14th November 2003 permanent link

Brian Micklethwait has been reading Yehudi Menuhin’s memoirs, and talks about Menuhin’s experiences with his first violin teacher. Some of what he says reminded me of Pattabhi Joi's teaching approach, as I said in Brian’s comment section:

This is very interesting. I study yoga (as Menuhin also did) and the yoga master I studied with in India - who has been practicing for 75 years and teaching for over 60, and is now one of the best known and most senior teachers in the world - has exactly the kind of minimalist approach Menuhin describes in his violin teacher. He doesn't care in the slightest what students' practices look like. He teaches mainly by touch - helping students into positions they never thought they could get themselves into, so that they then experience what it's like to be there and have their perceptions of what they are capable of altered.
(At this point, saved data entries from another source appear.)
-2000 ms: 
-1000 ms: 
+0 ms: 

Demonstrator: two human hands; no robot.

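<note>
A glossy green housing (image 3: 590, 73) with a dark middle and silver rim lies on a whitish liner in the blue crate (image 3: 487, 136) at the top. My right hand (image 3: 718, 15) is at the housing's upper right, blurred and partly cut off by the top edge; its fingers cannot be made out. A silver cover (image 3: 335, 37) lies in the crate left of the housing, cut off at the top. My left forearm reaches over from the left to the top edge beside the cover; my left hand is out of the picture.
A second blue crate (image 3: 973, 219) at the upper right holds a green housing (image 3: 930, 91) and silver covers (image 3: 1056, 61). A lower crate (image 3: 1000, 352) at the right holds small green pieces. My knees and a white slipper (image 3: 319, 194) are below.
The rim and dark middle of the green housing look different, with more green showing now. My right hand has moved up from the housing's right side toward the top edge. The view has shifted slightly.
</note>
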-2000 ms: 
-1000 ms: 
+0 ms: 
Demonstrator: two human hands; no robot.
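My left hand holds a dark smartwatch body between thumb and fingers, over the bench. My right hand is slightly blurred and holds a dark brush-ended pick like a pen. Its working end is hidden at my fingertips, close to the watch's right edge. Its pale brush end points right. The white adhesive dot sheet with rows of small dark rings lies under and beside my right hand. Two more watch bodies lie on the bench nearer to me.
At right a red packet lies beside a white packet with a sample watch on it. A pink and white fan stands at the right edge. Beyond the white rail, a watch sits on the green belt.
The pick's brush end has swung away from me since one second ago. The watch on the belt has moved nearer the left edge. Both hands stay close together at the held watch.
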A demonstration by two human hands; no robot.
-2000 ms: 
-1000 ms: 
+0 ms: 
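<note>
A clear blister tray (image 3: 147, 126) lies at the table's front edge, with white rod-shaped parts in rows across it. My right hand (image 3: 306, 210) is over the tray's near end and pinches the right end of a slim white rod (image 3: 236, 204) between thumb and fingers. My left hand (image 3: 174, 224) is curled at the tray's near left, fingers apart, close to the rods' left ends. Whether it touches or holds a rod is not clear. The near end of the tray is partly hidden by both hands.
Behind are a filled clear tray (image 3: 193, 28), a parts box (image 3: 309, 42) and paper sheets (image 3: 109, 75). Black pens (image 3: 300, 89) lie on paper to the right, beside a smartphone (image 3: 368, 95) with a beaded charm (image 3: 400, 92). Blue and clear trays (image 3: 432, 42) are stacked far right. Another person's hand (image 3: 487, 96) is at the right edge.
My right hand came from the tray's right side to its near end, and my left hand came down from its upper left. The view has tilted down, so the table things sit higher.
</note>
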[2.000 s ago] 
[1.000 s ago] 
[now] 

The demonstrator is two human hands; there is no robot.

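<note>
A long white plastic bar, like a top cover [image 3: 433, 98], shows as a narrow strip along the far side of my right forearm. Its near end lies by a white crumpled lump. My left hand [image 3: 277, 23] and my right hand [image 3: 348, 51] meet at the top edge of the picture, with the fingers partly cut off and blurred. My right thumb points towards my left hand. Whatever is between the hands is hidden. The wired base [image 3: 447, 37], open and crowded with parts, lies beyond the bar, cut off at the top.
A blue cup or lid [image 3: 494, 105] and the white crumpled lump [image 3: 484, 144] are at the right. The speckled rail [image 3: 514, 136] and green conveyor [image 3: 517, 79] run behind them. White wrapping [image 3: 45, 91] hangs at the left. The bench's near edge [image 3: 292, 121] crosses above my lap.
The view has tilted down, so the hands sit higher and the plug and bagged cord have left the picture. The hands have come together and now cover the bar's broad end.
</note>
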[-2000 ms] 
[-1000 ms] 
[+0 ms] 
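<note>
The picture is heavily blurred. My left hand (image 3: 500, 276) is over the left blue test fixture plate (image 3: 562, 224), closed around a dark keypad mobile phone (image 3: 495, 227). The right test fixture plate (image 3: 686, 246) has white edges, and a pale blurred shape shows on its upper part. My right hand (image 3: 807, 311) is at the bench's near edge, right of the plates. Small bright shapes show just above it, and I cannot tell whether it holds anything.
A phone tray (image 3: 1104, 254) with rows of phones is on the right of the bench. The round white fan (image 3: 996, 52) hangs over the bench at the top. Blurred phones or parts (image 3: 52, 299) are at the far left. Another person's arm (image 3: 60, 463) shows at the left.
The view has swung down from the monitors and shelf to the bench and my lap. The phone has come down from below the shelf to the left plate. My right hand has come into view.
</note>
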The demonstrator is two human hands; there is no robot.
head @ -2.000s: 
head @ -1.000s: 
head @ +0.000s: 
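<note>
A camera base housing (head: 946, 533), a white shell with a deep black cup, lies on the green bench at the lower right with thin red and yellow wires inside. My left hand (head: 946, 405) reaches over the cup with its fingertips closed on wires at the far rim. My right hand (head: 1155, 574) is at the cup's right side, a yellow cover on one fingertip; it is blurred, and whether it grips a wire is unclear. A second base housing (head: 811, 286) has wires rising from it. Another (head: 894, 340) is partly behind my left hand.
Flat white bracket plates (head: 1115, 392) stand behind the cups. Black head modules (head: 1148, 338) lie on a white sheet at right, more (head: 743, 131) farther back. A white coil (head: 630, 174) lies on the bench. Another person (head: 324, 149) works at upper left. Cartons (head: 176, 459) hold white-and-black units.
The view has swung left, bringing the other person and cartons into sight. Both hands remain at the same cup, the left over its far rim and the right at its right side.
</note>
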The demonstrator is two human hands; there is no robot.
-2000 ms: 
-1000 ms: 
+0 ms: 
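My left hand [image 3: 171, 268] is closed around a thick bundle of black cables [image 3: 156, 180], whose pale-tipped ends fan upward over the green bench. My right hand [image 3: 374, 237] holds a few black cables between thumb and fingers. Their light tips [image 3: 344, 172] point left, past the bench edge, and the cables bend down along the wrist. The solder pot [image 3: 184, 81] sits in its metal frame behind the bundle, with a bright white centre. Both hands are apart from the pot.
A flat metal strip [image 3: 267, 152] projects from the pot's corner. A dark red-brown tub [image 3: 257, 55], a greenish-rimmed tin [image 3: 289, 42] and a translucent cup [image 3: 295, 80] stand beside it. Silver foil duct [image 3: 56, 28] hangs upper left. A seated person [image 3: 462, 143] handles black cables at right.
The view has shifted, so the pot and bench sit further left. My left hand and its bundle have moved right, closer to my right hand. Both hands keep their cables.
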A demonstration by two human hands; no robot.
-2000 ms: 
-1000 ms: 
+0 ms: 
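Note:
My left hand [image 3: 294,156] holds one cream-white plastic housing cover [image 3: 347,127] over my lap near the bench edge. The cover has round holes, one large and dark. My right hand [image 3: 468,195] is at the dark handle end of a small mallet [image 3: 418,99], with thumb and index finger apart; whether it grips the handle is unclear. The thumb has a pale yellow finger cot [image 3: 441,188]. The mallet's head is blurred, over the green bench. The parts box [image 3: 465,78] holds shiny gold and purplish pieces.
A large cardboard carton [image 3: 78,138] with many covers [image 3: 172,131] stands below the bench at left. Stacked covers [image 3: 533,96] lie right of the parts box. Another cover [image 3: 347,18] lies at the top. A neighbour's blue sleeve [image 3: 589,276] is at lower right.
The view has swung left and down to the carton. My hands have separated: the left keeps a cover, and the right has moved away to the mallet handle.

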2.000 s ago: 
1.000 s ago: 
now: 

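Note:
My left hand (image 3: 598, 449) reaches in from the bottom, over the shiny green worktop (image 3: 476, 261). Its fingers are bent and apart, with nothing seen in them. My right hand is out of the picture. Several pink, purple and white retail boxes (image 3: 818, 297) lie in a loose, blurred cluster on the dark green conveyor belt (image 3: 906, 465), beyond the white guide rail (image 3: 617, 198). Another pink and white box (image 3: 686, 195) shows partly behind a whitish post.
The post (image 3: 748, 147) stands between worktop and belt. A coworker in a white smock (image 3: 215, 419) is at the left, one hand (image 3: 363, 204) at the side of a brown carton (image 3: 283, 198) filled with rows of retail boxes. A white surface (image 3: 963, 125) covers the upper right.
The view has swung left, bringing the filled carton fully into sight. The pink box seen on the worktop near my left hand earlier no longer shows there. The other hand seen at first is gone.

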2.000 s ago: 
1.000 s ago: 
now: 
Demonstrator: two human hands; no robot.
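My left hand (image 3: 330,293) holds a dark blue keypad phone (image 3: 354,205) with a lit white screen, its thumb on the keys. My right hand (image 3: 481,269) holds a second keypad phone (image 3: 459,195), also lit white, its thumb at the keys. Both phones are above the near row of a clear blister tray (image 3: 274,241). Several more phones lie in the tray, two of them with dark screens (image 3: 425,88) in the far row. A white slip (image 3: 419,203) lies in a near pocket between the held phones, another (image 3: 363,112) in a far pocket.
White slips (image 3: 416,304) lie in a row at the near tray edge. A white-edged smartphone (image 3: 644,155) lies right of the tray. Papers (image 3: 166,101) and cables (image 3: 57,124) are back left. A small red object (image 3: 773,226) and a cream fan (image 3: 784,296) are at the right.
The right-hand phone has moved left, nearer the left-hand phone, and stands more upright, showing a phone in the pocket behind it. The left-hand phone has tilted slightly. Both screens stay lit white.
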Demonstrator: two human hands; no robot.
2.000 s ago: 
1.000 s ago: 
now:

Outside of class he does - sometimes, when he feels like it - issue long philosophical lectures in a very endearing but not easy to follow mix of idiosyncratic English and fluent sanskrit - but in class it's all short, sharp commands/reminders - "breathe!", "straight arms", "your heel to your navel!". As to why the arms need to be straight, or the heel at the navel - he doesn't bother explaining, just says you should do your practice diligently every day and "all is coming". If you're willing to put the effort in, it will all make sense eventually; and if you're not, what good was a verbal explanation going to do you anyway?